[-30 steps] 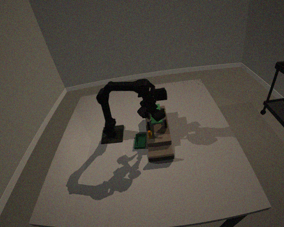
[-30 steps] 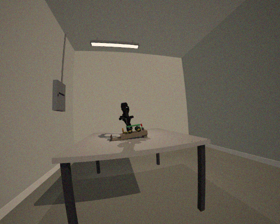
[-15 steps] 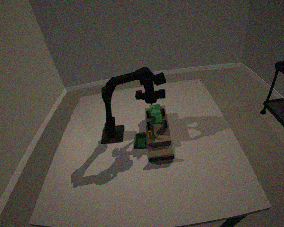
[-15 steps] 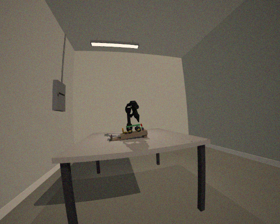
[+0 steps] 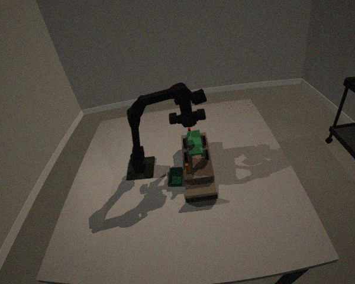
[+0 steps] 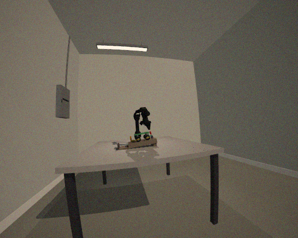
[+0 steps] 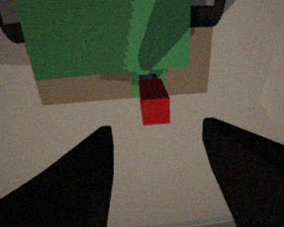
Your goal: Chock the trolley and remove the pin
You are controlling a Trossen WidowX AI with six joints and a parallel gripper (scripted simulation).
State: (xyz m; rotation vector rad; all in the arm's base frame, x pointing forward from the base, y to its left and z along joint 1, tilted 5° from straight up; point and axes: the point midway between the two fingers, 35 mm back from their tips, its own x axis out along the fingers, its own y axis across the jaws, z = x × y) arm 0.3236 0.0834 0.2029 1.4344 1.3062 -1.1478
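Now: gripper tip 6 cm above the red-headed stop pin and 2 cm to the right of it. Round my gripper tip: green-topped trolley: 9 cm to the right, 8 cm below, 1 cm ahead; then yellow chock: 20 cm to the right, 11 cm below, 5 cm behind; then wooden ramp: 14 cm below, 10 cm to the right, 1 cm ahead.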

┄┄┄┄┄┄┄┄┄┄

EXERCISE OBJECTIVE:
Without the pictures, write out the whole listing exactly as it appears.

ANSWER SPACE:
[-30 steps] 
[-30 steps] 
[-15 steps] 
[-15 steps] 
[+0 steps] 
[+0 steps] 
[+0 steps] 
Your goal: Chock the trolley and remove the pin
You are controlling a Trossen WidowX AI with six joints and a parallel gripper (scripted simulation).
State: (xyz m; rotation vector rad; all in the arm's base frame, x pointing forward from the base, y to its left and z along joint 1, tilted 5° from straight up; point and axes: the point midway between the two fingers, 35 mm back from their tips, its own x axis out along the fingers, its own y axis across the jaws, z = x × y) arm 0.3236 0.0834 0.2029 1.4344 1.3062 -1.1478
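Now: gripper tip 6 cm above the red-headed stop pin and 2 cm to the right of it. Round my gripper tip: green-topped trolley: 9 cm to the right, 8 cm below, 1 cm ahead; then yellow chock: 20 cm to the right, 11 cm below, 5 cm behind; then wooden ramp: 14 cm below, 10 cm to the right, 1 cm ahead.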

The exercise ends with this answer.